_TASK OBJECTIVE_.
All lines holding the word "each" in the listing below need to be copied.

>>

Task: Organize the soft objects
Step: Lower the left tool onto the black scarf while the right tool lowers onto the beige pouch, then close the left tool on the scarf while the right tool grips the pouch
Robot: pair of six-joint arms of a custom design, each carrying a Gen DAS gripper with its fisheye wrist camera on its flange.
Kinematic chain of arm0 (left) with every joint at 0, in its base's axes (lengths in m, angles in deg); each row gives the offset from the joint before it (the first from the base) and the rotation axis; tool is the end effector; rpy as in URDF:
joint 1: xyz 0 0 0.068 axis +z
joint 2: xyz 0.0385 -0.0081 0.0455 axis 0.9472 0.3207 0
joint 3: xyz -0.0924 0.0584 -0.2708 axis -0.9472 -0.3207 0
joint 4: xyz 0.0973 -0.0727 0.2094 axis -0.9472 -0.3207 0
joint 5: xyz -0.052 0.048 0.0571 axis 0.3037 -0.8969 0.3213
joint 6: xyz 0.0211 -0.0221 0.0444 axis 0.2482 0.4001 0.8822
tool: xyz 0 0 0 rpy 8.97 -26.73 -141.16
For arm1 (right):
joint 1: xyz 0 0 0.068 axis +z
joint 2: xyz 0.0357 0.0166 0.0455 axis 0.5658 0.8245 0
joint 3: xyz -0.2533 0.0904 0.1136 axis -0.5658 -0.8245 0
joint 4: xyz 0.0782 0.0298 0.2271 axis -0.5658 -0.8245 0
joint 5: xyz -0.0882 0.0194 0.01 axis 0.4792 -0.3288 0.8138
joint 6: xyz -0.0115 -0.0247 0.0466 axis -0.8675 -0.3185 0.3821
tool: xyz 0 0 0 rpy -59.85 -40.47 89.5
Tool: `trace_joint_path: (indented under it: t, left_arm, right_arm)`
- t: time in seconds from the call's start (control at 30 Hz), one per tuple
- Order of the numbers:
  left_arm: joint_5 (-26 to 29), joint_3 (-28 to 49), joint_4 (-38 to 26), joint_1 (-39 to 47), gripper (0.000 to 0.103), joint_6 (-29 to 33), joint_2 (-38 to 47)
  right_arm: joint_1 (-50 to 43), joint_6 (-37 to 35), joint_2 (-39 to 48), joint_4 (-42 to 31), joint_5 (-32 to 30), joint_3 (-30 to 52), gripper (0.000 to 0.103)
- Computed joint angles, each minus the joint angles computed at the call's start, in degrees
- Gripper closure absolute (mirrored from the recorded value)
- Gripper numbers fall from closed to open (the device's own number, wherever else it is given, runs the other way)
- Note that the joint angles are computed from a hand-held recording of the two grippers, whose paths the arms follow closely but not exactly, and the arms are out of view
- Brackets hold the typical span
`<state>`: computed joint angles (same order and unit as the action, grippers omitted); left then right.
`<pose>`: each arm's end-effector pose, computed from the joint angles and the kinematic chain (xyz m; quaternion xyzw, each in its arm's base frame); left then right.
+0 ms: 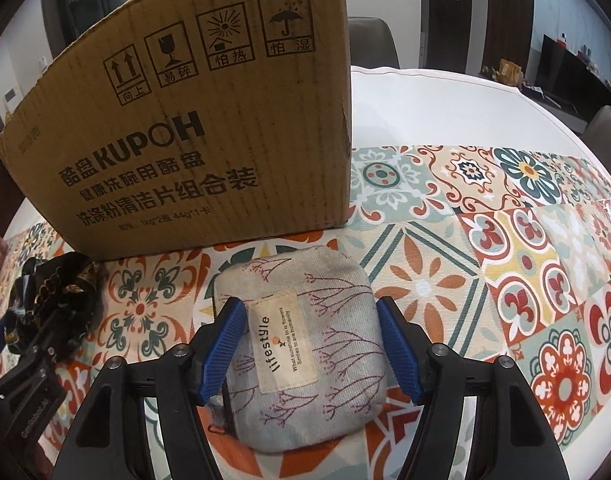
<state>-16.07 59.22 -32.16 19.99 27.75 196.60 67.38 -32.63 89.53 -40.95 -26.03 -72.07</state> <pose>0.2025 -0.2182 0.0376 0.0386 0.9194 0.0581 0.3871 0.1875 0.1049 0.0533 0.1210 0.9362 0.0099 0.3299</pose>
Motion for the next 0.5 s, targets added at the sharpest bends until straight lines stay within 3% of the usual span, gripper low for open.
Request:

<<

_TASK RESPONSE_.
Robot: pair of six-joint arms of a custom design, each carrying a Gen DAS gripper with its fisheye wrist camera on its flange.
Kinematic chain of arm0 (left) with every joint at 0, in its base's axes (lengths in m, angles in deg); each row gives the offset from the joint before it (the first from the base) and the rotation axis; tool is the end effector; rpy as in URDF:
- Computed joint angles, each minus the joint angles computed at the call's start, in degrees
`<pose>`: each arm's end-effector pose, computed from the joint angles and the kinematic chain (xyz m; quaternion xyzw, each in its arm's base frame); left then right.

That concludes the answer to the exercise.